_Problem statement_. Lines that contain the string "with" are the ones to list; copy all of them from the records.

================================

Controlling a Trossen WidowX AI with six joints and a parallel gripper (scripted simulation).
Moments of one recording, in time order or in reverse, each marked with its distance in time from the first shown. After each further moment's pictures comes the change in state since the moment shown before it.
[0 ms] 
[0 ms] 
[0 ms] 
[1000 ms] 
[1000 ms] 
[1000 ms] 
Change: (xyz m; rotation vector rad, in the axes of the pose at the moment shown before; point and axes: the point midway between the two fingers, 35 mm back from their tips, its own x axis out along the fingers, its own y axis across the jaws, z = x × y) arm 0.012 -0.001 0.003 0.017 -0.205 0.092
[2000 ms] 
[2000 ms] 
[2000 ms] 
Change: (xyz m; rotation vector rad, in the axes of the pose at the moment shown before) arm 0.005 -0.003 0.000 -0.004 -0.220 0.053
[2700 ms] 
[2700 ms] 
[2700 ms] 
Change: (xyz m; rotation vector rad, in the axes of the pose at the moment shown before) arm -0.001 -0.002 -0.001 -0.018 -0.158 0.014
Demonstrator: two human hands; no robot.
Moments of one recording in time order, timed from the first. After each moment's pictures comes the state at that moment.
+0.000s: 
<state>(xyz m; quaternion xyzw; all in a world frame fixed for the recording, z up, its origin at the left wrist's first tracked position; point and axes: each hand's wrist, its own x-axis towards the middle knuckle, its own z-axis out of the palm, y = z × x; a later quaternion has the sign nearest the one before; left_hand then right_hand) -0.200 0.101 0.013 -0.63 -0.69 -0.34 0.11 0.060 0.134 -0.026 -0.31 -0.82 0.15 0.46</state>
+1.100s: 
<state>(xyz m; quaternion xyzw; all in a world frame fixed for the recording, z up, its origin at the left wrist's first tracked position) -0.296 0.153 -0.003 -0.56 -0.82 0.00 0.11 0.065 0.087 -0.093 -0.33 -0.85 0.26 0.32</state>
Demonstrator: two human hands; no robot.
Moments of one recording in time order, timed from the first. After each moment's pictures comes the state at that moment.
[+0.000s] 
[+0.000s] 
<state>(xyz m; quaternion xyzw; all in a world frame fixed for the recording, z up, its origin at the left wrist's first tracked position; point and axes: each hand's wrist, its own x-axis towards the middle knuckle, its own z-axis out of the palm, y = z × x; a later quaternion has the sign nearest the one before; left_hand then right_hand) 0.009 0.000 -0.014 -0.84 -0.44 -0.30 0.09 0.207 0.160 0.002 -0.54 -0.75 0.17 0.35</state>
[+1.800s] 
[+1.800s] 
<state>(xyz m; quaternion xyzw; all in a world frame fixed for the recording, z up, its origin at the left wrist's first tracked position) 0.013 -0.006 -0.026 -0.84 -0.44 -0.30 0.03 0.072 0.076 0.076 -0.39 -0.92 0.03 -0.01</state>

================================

_Expected output_.
Controlling a Trossen WidowX AI with six joints and a parallel gripper (scripted simulation).
Moments of one recording, in time order or in reverse, each marked with its distance in time from the first shown. After each further moment's pictures comes the change in state since the moment shown before it.

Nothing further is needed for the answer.